Quote from healthcare.utah.edu, emphasis mine:
It seems like when you go down the toothpaste aisle now, you're starting to see more and more natural options and a lot of those have no fluoride in them. Are those toothpastes effective?
In terms of prevention of tooth decay, no. The only benefit that you'll gain is a fresher mouth with the natural toothpaste, but you will not receive any benefit against tooth decay if it doesn't have fluoride within it.
So the act of just cleaning your teeth at the end of the day, scrubbing them with a brush, that doesn't prevent tooth decay? You need to have fluoride?
You certainly need to brush your teeth. The question is, do you need toothpaste to clean your teeth?
You really do not need toothpaste to remove the dental plaque from your teeth. Purely the mechanical action of the toothbrush bristles and your dental floss disrupts the dental plaque that ultimately leads to tooth decay and gum disease. So you really don't need toothpaste. Now, toothpaste does have some benefits.

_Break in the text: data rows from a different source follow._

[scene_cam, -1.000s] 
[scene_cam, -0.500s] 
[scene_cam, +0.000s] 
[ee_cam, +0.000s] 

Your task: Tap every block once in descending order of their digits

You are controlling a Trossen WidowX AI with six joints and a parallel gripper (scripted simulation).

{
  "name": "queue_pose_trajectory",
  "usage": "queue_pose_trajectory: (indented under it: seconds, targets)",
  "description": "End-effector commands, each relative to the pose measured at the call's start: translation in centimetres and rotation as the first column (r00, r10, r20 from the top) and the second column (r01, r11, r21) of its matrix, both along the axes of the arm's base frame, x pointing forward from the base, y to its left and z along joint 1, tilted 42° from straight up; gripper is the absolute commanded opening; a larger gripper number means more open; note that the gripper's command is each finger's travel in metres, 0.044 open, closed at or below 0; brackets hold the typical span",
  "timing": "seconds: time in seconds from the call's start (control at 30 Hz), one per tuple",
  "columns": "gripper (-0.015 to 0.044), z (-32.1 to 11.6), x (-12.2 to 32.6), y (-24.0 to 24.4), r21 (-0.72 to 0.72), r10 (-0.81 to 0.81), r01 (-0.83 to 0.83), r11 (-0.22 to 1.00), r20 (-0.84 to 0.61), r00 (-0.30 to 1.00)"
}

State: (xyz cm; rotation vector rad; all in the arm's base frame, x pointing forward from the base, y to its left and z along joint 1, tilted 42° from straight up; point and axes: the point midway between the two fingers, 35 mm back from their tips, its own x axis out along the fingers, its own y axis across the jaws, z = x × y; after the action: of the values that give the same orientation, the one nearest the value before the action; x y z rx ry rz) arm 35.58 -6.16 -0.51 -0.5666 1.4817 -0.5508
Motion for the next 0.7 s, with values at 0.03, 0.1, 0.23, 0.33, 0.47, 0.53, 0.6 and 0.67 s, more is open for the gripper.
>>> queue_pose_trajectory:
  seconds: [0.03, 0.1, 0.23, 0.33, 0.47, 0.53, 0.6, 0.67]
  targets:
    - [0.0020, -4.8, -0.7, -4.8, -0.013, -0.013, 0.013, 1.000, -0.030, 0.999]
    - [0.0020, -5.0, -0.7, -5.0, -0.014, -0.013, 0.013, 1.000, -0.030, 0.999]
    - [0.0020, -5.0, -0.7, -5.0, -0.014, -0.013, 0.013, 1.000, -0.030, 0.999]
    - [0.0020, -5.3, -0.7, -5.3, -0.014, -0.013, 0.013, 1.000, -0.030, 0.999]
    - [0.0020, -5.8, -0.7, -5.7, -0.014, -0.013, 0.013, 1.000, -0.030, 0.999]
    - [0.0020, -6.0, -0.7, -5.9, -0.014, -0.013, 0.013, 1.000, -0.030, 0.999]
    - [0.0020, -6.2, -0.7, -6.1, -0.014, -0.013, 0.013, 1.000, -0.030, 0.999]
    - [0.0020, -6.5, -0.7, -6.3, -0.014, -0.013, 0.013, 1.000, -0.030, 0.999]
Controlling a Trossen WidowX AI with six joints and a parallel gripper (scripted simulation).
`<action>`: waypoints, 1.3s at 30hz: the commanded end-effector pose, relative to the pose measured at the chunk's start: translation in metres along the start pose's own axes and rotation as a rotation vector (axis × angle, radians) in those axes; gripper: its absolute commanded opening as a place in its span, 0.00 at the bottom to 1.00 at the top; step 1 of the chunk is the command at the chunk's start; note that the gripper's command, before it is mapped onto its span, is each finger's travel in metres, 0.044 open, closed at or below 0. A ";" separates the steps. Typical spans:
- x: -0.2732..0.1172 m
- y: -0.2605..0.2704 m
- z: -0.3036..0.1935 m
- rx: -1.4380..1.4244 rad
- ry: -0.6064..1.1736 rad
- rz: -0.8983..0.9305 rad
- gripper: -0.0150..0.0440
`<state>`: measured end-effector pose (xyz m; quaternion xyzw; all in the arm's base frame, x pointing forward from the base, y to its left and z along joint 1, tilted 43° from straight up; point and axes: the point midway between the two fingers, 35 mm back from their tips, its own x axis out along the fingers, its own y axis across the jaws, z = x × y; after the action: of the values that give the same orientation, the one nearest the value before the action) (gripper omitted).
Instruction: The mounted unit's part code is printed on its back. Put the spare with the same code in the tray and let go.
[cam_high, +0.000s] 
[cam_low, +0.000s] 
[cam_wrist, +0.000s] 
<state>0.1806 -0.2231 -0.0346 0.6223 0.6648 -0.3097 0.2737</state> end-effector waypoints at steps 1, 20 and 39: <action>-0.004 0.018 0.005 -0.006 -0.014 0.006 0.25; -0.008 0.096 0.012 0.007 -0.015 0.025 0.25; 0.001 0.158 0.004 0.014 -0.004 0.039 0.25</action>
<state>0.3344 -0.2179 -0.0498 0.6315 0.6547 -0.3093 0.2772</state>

Some will have some whitening agents for those who want whiter teeth with associated concerns, though, with abrasiveness, and sensitivity considerations. You would also have a fresher feeling mouth. But as far as removing the causative factors for tooth decay and gum disease, the toothpaste itself is not as important as purely the mechanical action of your toothbrush and your dental floss.
In other words, he says that non-fluoridated toothpaste is no more effective in tooth decay prevention than mere mechanical brushing. Is this statement true?